In addition to improving your fitness, there are a variety of reasons to exercise, including reducing body fat, increasing muscle mass, reducing blood pressure and building energy. Running and indoor cycling are two very different exercises, but both will provide health benefits. Although there are similarities, the differences will determine what is the best workout for you.
Calories burned during a run or indoor cycling varies depending on the intensity of the workout and the weight of a person. In one hour, a person weighing 150 pounds burns 782 calories if running 7 miles per hour, 684 calories if running 6 mph and 576 calories if running 5 mph. The same 150-pound person burns 773 calories during an hour of vigorous indoor cycling and 477 calories during an hour of moderate indoor cycling.
Although there are similarities in muscles activated when running or indoor cycling, there are differences as well. The primary muscles used when running include your quadriceps, hamstrings, glutes, hip flexors and calves. The primary muscles used in indoor cycling are your quadriceps, hamstrings, glutes and calves.

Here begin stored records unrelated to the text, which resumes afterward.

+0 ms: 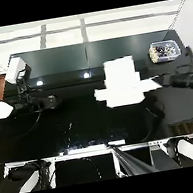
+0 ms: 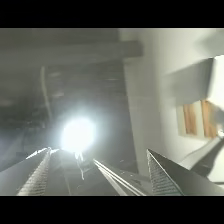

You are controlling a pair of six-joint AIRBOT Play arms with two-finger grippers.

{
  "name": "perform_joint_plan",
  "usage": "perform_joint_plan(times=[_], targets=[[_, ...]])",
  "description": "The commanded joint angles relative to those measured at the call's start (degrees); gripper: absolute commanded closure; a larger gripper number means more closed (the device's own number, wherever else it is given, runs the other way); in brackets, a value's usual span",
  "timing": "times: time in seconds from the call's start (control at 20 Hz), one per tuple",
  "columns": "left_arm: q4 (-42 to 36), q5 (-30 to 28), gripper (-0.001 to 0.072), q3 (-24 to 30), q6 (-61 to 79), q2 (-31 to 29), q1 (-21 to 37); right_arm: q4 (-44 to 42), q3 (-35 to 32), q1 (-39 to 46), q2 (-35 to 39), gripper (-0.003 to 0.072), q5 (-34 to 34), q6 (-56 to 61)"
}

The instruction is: Fold the box and place the chain.

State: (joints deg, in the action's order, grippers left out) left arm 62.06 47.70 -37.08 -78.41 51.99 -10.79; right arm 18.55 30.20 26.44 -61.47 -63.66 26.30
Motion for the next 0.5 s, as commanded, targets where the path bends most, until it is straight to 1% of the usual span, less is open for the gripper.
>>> perform_joint_plan(times=[0.0,0.1,0.15,0.2,0.3,0.35,0.45], targets=[[-5.8,-6.0,-0.0001,-0.6,5.4,4.9,-5.6,-8.8,-8.3,-9.0,4.0,0.0673,5.0,-3.7],[-12.2,-4.9,0.0000,-3.5,6.7,10.6,-6.8,-8.9,-9.0,-14.0,4.0,0.0673,8.2,-3.7],[-17.4,-3.6,-0.0001,-5.5,10.3,14.0,-6.7,-8.9,-8.9,-16.1,4.0,0.0673,9.4,-3.6],[-22.8,-2.0,-0.0001,-7.6,14.9,17.3,-6.5,-8.9,-8.9,-17.9,4.0,0.0673,10.5,-3.6],[-32.4,3.9,-0.0001,-12.2,23.5,24.4,-6.1,-8.9,-8.9,-20.3,4.0,0.0673,12.1,-3.6],[-34.6,7.3,-0.0001,-14.6,26.8,28.0,-6.0,-8.9,-8.9,-21.1,4.0,0.0673,12.5,-3.6],[-34.9,12.1,-0.0001,-18.6,29.0,33.8,-6.1,-8.9,-8.9,-21.6,4.0,0.0673,12.3,-3.6]])
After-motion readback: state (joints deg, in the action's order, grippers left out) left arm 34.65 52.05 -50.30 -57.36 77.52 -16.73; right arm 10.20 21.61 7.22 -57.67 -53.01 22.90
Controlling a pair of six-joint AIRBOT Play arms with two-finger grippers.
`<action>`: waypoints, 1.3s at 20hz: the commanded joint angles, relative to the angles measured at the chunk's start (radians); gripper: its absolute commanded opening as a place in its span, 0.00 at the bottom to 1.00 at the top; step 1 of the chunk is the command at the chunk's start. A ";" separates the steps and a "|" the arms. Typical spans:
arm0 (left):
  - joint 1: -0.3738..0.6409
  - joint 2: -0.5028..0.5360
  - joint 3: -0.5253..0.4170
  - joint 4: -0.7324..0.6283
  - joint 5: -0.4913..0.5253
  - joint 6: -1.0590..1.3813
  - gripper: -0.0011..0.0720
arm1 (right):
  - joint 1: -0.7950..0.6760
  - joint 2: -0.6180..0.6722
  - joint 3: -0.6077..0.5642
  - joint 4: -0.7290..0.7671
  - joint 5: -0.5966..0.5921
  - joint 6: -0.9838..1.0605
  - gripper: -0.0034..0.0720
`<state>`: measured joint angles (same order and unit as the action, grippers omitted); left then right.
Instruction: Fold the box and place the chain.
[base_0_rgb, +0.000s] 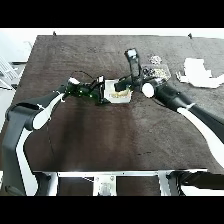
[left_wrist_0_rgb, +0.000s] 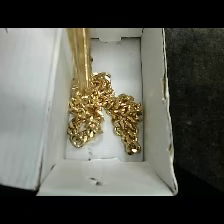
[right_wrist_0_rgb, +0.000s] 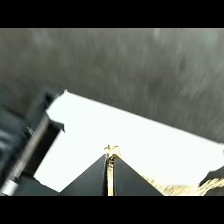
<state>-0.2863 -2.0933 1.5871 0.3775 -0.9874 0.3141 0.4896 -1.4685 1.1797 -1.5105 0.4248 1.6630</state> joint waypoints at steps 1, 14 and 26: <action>0.001 -0.001 0.000 0.000 0.001 0.000 0.59 | 0.000 -0.093 -0.018 0.029 -0.012 0.009 0.06; 0.001 -0.001 0.000 0.000 0.001 0.000 0.59 | -0.306 -0.064 -0.013 0.073 -0.028 0.005 0.67; 0.001 -0.001 0.000 0.000 0.001 0.000 0.59 | -0.431 -0.418 0.296 0.631 0.140 -0.513 0.59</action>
<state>-0.2863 -2.0933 1.5871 0.3771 -0.9867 0.3138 0.0677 -1.8282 1.4090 -1.0222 0.5137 1.2797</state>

Secondary and Auxillary Muscles
Besides the primary muscles, secondary and auxiliary muscles are also activated when either running or cycling. Additional muscles used when running include the biceps core muscles and abdominals. Additional muscles used when indoor cycling include your arm, upper back, shoulder, abdominal and core muscles.
Intensity of Workout
The intensity of the workouts can be increased for both activities. When running, increase the intensity of your workout by increasing the incline on your treadmill or running up a hill when outdoors. The speed of your run also affects cardiovascular activity.
When cycling indoors, increase the speed or tension on your bike to increase the intensity. Performing jumps, in which you stand up and and sit down while maintaining a consistent pedal stoke, can also increase the intensity of the workout.